Pah, theory.Naw, j/k. Sorry I didn't read your question correctly, home with a little man with a sinus infection, attention mostly scattered. I totally don't have experience looking at it from that angle. Not sure I'll get the time to try and help out with any in-depth googling. Cutlass! You know everything. :p
 
Yeah I figured it was a Cutlass/Integral/Hygro/JH/Whomp question - sadly only a few of them are left! Perhaps there are young finance guys who can take up the torch...
 
That would probably mean the ability to go out to the Ort cloud and grab millions of comets and send them to Mars, and somehow purify the composition of those comets to what we wanted to use. Or maybe some sort of scoop ships to scoop the air of Jupiter, and separate out what we want, and transfer that to Mars. Which is to say, with a Star Trek level of tech, it'd be a massive job. With tech much below that, it would be a staggeringly huge job. Too big to really contemplate.
The loss rate due to solar wind wouldn't be nearly high enough to require this; topping up would only be necessary every few hundred or thousand years. You could also start it with a few objects the size of 433 Eros or smaller, not millions. Even with this and many other methods combined, it would consume the entire global budget annually and be impossible with currently technology, but in the future that cost will necessarily go down. Logistically it's actually not that challenging if you have the money and the gear, but it's impossible to overstate the importance of both these.
 
Yeah I figured it was a Cutlass/Integral/Hygro/JH/Whomp question - sadly only a few of them are left! Perhaps there are young finance guys who can take up the torch...
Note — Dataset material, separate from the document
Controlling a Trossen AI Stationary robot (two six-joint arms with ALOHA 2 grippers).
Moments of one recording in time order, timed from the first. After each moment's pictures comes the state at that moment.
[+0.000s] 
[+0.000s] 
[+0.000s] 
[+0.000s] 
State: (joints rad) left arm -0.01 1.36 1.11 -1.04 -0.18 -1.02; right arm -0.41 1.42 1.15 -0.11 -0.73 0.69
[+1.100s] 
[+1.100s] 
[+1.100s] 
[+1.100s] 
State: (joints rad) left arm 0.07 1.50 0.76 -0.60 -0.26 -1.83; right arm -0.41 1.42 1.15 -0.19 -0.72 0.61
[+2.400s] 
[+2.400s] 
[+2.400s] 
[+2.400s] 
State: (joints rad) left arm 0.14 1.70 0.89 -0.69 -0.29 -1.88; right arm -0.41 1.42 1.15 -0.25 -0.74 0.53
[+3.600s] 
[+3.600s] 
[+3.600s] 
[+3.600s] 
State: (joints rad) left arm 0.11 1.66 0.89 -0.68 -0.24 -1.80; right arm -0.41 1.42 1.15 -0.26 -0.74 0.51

Finance is really Whomp's specialty. But JerichoHill might be able to answer your question as well. You could try to PM or Email Whomp. Or you can find JH and Integral on Redit. I'm afraid I don't know finance well enough to answer specific questions.
 
The loss rate due to solar wind wouldn't be nearly high enough to require this; topping up would only be necessary every few hundred or thousand years. You could also start it with a few objects the size of 433 Eros or smaller, not millions. Even with this and many other methods combined, it would consume the entire global budget annually and be impossible with currently technology, but in the future that cost will necessarily go down. Logistically it's actually not that challenging if you have the money and the gear, but it's impossible to overstate the importance of both these.


It isn't even solar wind, so much as that just holding on to the air in a density sufficient to use requires gravity. And probably gravity more than Mars has.
 
It isn't even solar wind, so much as that just holding on to the air in a density sufficient to use requires gravity. And probably gravity more than Mars has.
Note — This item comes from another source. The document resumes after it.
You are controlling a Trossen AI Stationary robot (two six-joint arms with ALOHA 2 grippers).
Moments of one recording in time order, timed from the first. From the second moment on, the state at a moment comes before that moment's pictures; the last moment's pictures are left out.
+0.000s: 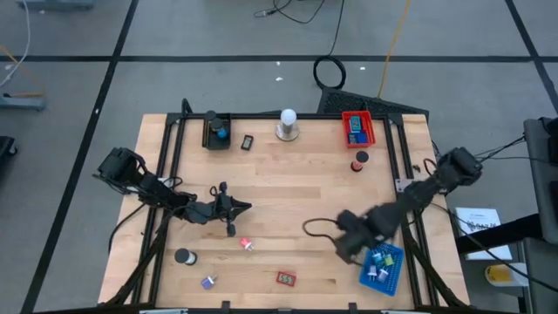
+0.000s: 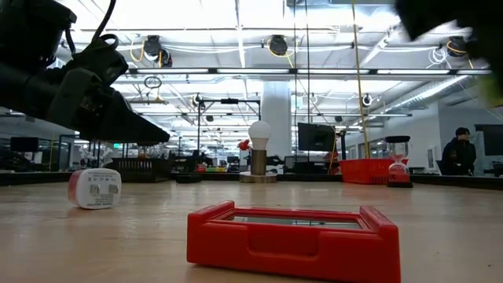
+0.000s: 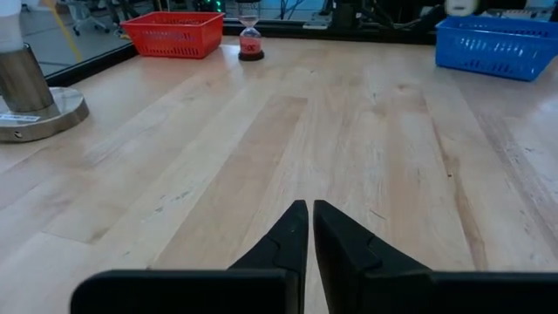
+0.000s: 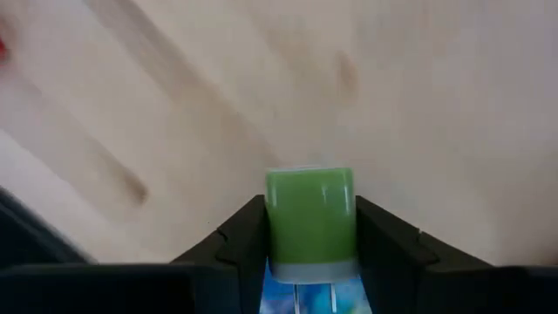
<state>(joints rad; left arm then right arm) -0.41 1.64 0.21 1.11 -0.60 -0.20 0.55 1.56 1.20 -1.14 -0.02 1.29</state>
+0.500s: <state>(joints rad) -0.41 1.64 0.21 1.11 -0.60 -0.21 0.95 1.54 1.10 -1.15 -0.03 2.05</state>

Not really. Nobody's really sure what the mechanism was, but the loss rate being strongly associated with early in Mars's history indicates it was probably one of the more catastrophic alternatives. While it's true that gravity probably plays a role in this (compare Venus with Mars given neither has a global magnetosphere), gravitational radiation of gases by itself is unlikely to be the key mechanism. (This tends to occur with say hydrogen even on Earth-massed bodies, but given CO2 is 44 times heavier, 1/3 the gravity is not going to make that large a difference by itself.)
 
Anyone mind telling me how to pronounce "Guilin" properly?
 
Is there any quick, efficient way to put up screenshots on here without going through all that photobucket business? I'm thinking about starting a new story in Civ IV S&T but I definitely am not going to waste all that time uploading images.
 
Is there any quick, efficient way to put up screenshots on here without going through all that photobucket business? I'm thinking about starting a new story in Civ IV S&T but I definitely am not going to waste all that time uploading images.
Last I checked CFC has an upload function you can use. It isn't massive, but I've used it for a couple AARs a loooong time ago.
 
I find it to be less of a hassle uploading images on imgur than using the CFC upload feature, and last time I checked, the upload feature made a series of small thumbnails that made it pretty inconvenient for the reader.